WHAT THIS TASK INVOLVES
Give the data again in full, with every character unchanged.

[Opening DATA EXTRACTS section]

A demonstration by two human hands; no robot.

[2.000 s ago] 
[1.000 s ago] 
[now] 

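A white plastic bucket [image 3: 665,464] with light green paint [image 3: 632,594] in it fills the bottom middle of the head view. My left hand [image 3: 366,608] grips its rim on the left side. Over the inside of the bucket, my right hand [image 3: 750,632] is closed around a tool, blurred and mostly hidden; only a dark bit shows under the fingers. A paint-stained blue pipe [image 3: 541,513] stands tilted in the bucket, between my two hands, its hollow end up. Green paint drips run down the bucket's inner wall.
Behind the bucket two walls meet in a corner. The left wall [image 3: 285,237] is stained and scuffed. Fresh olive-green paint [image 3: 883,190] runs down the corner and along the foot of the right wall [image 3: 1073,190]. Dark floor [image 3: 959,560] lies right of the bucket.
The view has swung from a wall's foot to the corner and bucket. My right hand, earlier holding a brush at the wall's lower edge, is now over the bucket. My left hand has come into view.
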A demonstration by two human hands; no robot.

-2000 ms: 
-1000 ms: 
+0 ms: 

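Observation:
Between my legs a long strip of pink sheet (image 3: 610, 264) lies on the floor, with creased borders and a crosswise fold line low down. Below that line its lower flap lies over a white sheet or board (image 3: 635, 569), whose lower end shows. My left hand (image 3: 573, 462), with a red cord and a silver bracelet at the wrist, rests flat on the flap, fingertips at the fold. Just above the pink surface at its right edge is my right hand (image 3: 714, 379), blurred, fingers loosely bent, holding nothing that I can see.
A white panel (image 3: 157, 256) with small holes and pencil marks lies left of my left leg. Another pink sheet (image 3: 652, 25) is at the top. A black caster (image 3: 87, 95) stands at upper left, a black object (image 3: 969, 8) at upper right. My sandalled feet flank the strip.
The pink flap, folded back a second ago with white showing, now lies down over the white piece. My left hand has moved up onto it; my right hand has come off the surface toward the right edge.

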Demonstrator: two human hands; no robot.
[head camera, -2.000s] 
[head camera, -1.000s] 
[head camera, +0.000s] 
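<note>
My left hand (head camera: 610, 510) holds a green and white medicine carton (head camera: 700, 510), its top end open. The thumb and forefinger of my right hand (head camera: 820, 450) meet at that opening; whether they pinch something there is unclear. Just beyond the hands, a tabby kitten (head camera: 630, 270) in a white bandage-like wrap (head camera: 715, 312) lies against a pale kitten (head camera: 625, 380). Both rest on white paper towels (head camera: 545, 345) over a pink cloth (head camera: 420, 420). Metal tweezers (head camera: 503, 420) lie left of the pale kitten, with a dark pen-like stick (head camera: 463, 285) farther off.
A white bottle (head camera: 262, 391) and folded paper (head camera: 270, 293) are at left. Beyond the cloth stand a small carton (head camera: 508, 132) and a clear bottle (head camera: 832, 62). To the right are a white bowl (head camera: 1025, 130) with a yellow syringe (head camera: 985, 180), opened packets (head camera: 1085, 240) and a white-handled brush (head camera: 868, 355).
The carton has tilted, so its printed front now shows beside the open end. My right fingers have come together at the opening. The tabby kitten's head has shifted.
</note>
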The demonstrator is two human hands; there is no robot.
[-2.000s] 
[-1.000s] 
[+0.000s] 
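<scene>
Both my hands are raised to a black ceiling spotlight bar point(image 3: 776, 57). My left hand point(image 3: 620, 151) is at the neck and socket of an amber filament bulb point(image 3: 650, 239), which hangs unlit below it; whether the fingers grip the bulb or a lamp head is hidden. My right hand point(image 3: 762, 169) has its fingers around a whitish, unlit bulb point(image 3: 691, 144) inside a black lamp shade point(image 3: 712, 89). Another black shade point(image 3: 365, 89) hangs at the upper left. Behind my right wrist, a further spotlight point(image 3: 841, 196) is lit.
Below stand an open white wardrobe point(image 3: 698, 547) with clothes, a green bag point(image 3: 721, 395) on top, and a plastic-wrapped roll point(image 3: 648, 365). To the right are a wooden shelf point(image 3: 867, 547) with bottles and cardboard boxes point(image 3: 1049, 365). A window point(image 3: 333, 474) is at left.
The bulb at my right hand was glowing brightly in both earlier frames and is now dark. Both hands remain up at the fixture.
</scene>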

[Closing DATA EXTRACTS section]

EXPECTED OUTPUT
A demonstration by two human hands; no robot.

[2.000 s ago] 
[1.000 s ago] 
[now] 

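A white plastic bucket [image 3: 665,464] with light green paint [image 3: 632,594] in it fills the bottom middle of the head view. My left hand [image 3: 366,608] grips its rim on the left side. Over the inside of the bucket, my right hand [image 3: 750,632] is closed around a tool, blurred and mostly hidden; only a dark bit shows under the fingers. A paint-stained blue pipe [image 3: 541,513] stands tilted in the bucket, between my two hands, its hollow end up. Green paint drips run down the bucket's inner wall.
Behind the bucket two walls meet in a corner. The left wall [image 3: 285,237] is stained and scuffed. Fresh olive-green paint [image 3: 883,190] runs down the corner and along the foot of the right wall [image 3: 1073,190]. Dark floor [image 3: 959,560] lies right of the bucket.
The view has swung from a wall's foot to the corner and bucket. My right hand, earlier holding a brush at the wall's lower edge, is now over the bucket. My left hand has come into view.
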A demonstration by two human hands; no robot.

-2000 ms: 
-1000 ms: 
+0 ms: 

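Observation:
Between my legs a long strip of pink sheet (image 3: 610, 264) lies on the floor, with creased borders and a crosswise fold line low down. Below that line its lower flap lies over a white sheet or board (image 3: 635, 569), whose lower end shows. My left hand (image 3: 573, 462), with a red cord and a silver bracelet at the wrist, rests flat on the flap, fingertips at the fold. Just above the pink surface at its right edge is my right hand (image 3: 714, 379), blurred, fingers loosely bent, holding nothing that I can see.
A white panel (image 3: 157, 256) with small holes and pencil marks lies left of my left leg. Another pink sheet (image 3: 652, 25) is at the top. A black caster (image 3: 87, 95) stands at upper left, a black object (image 3: 969, 8) at upper right. My sandalled feet flank the strip.
The pink flap, folded back a second ago with white showing, now lies down over the white piece. My left hand has moved up onto it; my right hand has come off the surface toward the right edge.
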
Demonstrator: two human hands; no robot.
[head camera, -2.000s] 
[head camera, -1.000s] 
[head camera, +0.000s] 
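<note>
My left hand (head camera: 610, 510) holds a green and white medicine carton (head camera: 700, 510), its top end open. The thumb and forefinger of my right hand (head camera: 820, 450) meet at that opening; whether they pinch something there is unclear. Just beyond the hands, a tabby kitten (head camera: 630, 270) in a white bandage-like wrap (head camera: 715, 312) lies against a pale kitten (head camera: 625, 380). Both rest on white paper towels (head camera: 545, 345) over a pink cloth (head camera: 420, 420). Metal tweezers (head camera: 503, 420) lie left of the pale kitten, with a dark pen-like stick (head camera: 463, 285) farther off.
A white bottle (head camera: 262, 391) and folded paper (head camera: 270, 293) are at left. Beyond the cloth stand a small carton (head camera: 508, 132) and a clear bottle (head camera: 832, 62). To the right are a white bowl (head camera: 1025, 130) with a yellow syringe (head camera: 985, 180), opened packets (head camera: 1085, 240) and a white-handled brush (head camera: 868, 355).
The carton has tilted, so its printed front now shows beside the open end. My right fingers have come together at the opening. The tabby kitten's head has shifted.
</note>
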The demonstrator is two human hands; there is no robot.
[-2.000s] 
[-1.000s] 
[+0.000s] 
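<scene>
Both my hands are raised to a black ceiling spotlight bar point(image 3: 776, 57). My left hand point(image 3: 620, 151) is at the neck and socket of an amber filament bulb point(image 3: 650, 239), which hangs unlit below it; whether the fingers grip the bulb or a lamp head is hidden. My right hand point(image 3: 762, 169) has its fingers around a whitish, unlit bulb point(image 3: 691, 144) inside a black lamp shade point(image 3: 712, 89). Another black shade point(image 3: 365, 89) hangs at the upper left. Behind my right wrist, a further spotlight point(image 3: 841, 196) is lit.
Below stand an open white wardrobe point(image 3: 698, 547) with clothes, a green bag point(image 3: 721, 395) on top, and a plastic-wrapped roll point(image 3: 648, 365). To the right are a wooden shelf point(image 3: 867, 547) with bottles and cardboard boxes point(image 3: 1049, 365). A window point(image 3: 333, 474) is at left.
The bulb at my right hand was glowing brightly in both earlier frames and is now dark. Both hands remain up at the fixture.
</scene>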

That is the complete answer.